10. The method of radioimmunoassay as described by claim 9, wherein said step of providing an amount of labeled particle capable of dissociable capture by said target particle moiety linked to said solid phase substrate of said immunoassay particle further comprises the step of adjusting said amount of labeled particle combined with said immunoassay particle and said amount of immunoassay sample to establish said interval of time of incubation to less than twelve hours.

11. The method of radioimmunoassay as described by claim 10, wherein said step of combining said amount of labeled particle with said amount of immunoassay particle and said amount of immunoassay sample and to generate a volume of not greater than 150 microliters comprises the step of combining said amount of labeled particle with said amount of immunoassay particle and said amount of immunoassay sample and to generate a volume of not greater than 75 microliters.

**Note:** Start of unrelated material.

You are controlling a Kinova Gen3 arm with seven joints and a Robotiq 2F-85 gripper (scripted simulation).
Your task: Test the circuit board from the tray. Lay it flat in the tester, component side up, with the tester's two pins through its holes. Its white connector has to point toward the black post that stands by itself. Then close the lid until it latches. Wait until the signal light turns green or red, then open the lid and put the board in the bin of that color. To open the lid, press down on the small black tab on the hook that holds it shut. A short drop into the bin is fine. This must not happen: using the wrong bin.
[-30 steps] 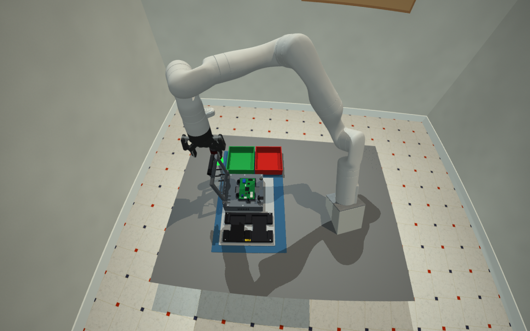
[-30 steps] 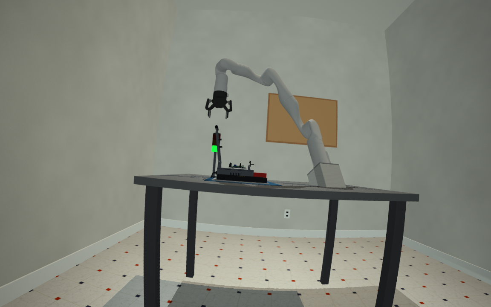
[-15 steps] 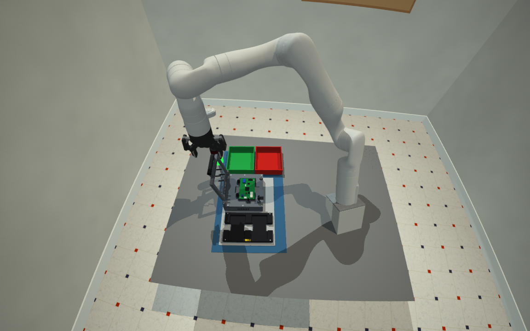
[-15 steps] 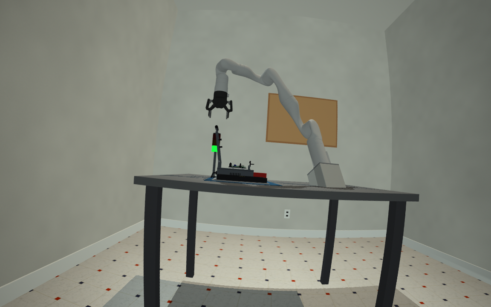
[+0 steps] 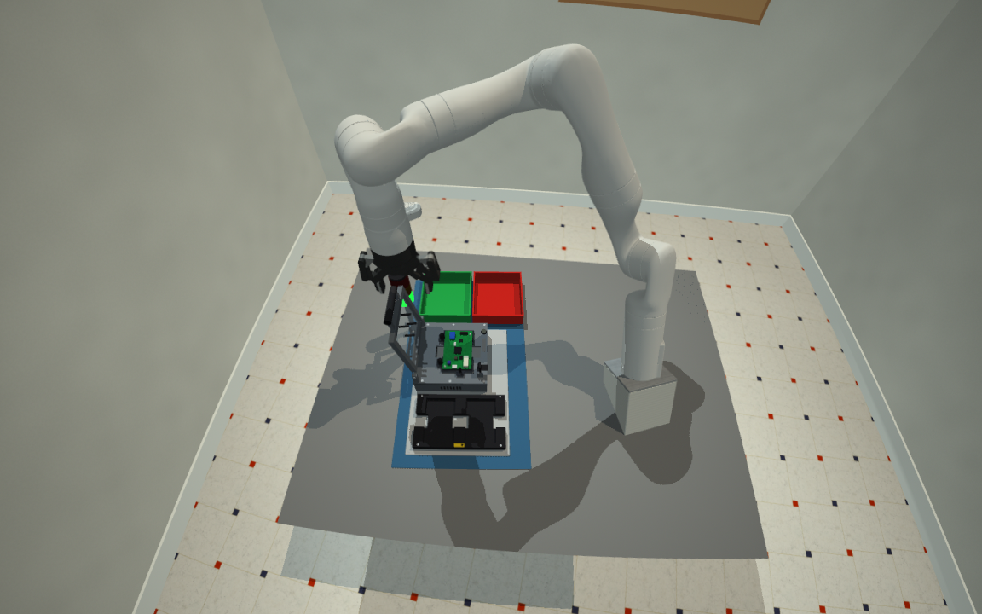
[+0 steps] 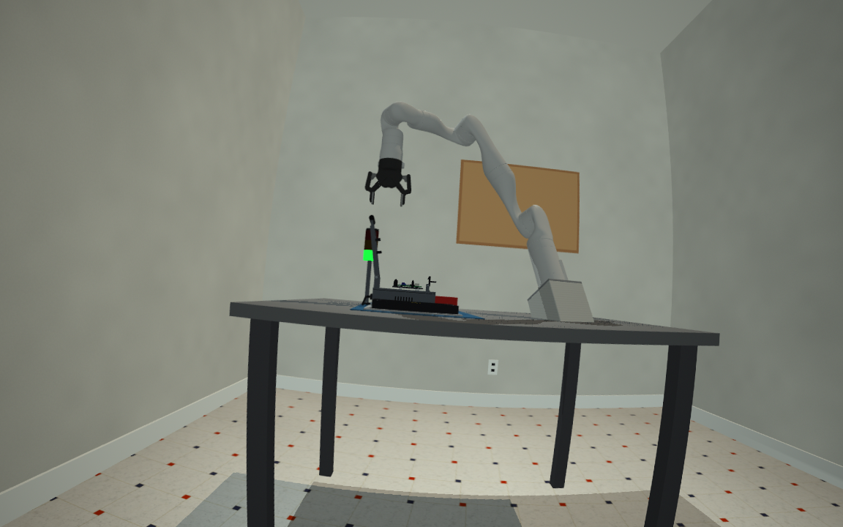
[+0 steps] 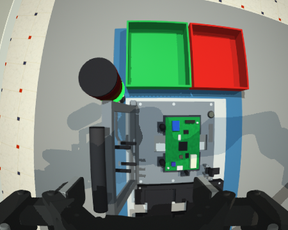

12. The method of radioimmunoassay as described by claim 11, wherein said step of incubating a combination of said amount of immunoassay sample with said amount of immunoassay particle for an interval of time comprises the step of incubating a combination of said amount of immunoassay sample with said amount of immunoassay particle for an interval of time of not greater than 4 hours.

13. The method of radioimmunoassay as described by claim 11, wherein said step of adjusting said amount of labeled particle combined with said immunoassay particle and said amount of immunoassay sample to establish said interval of time of incubation to less than twelve hours comprises the step of adjusting said amount of labeled particle combined with said immunoassay particle and said amount of immunoassay sample to establish said interval of time of incubation to less than two hours.